Porky has had a soft spot for The Proclaimers since he borrowed their spectacles in 1987, the year they released their semi-acoustic, but sizzling debut, Throw The R Away. They no longer sing about their Scottish accent or away trips in Scottish football, and focus more on love, family life, and everything that the world can throw their way. Their latest album, Like Comedy (Cooking Vinyl) is the sound of two men maturing, and they even explain this organic change on Women and Song, “A hundred years ago/ I thought happiness was ice cream and football/ But time went by so fast/ Till I couldn’t see their attractions at all.”
Nevertheless, despite their affection “for the lassies” there are the occasional nods to the national game, such as on the opener, where the brothers hope for a good season on account of their main foes’ poor defence. Their standing within Scottish musical circles is not without a doubt: tours are sold out from Kirkcudbright to Kirkwall, and they have not forgotten their homeland, or the accents even though they no longer sing in their Perthshire brogue: “There’s you lying on your quilt/ There’s your west of Scotland lilt/ Singing me your guilt.”
It’s a typical Proclaimers mix of folk and country lurching from the reflective Dance With Me to the stirring There’s, though the highlight is the title track, which starts with one of the Reid brothers (they’re twins so fuck knows who’s at the mic) singing plaintively before both Craig and Charlie rouse their vocal chords with enough energy to wake up a morgue as they observe how life moves on form the days of hellraising.
The Proclaimers have often been the source of ridicule with their glasses and the pasty-puff cover that was King of the Road, but Like Comedy sees them finding some form as the folicles disappear and the kids are of an age where they can do exactly what their dads did in their youth.
The Proclaimers are a product of Auchermuchty but Garbage owes much of its success to their Edinburgh-born lead singer, Shirley Manson, who was once a part of the criminally under-rated Goodbye Mr MacKenzie. Garbage had a sparkling self-titled debut in 1995 which was a prod in the belly of Britpop with a lukewarm fork. This was how grunge should have evolved, retaining much of the noise and passion but channelling that into a sound that was feisty but electro-charged and adventurous.

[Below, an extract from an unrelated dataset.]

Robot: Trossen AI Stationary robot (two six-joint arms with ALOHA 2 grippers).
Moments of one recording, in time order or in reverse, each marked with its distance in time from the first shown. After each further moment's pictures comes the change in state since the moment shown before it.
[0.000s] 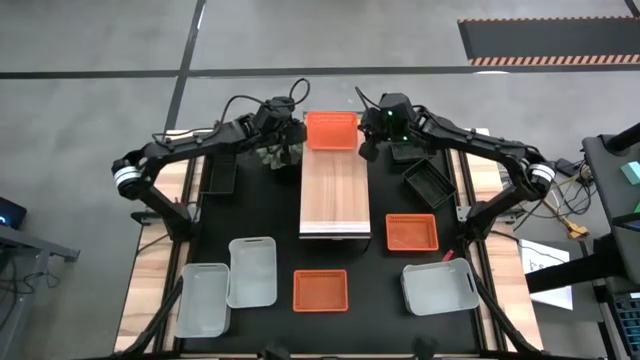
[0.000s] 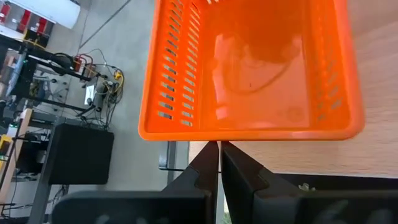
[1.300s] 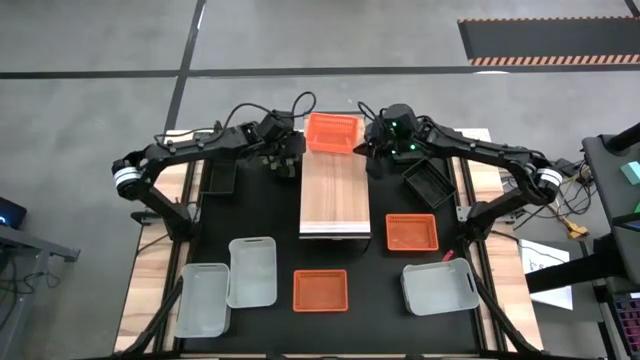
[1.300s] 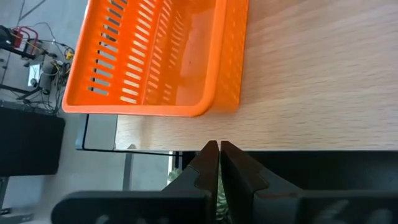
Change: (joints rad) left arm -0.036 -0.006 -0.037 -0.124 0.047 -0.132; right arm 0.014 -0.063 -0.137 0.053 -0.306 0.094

Manson is certainly feisty and kicks off Not Your Kind of People (Stun Volume/ Liberator Music) – in velicose mood, on Automatic Systematic Habit, bellowing LIES LIES LIES at a presumed former lover, before telling us why exactly she’s slightly peed off. “Oh men like you keep me up at night/ you want your woman at home and your bit on the side.” Which is all well and good but I can’t imagine a male singer saying the same thing, replacing men with women and escaping being labelled sexist.
Plenty of fuzzy guitars abound, Manson adopts a near-rap style on Blood for Poppies and it has a frenetic feel, as if they’re keen to make up for lost time. Control is a track that could have fitted on their debut, with its choppy beats and rousing verse. It’s followed by the title track that brings the mood down a notch, and is the weak link in an album that fails to break new ground, though that may not have been the purpose. This is an album whose objective is to reclaim some ground away from the emo bands, Radiohead and even the Gaga generation.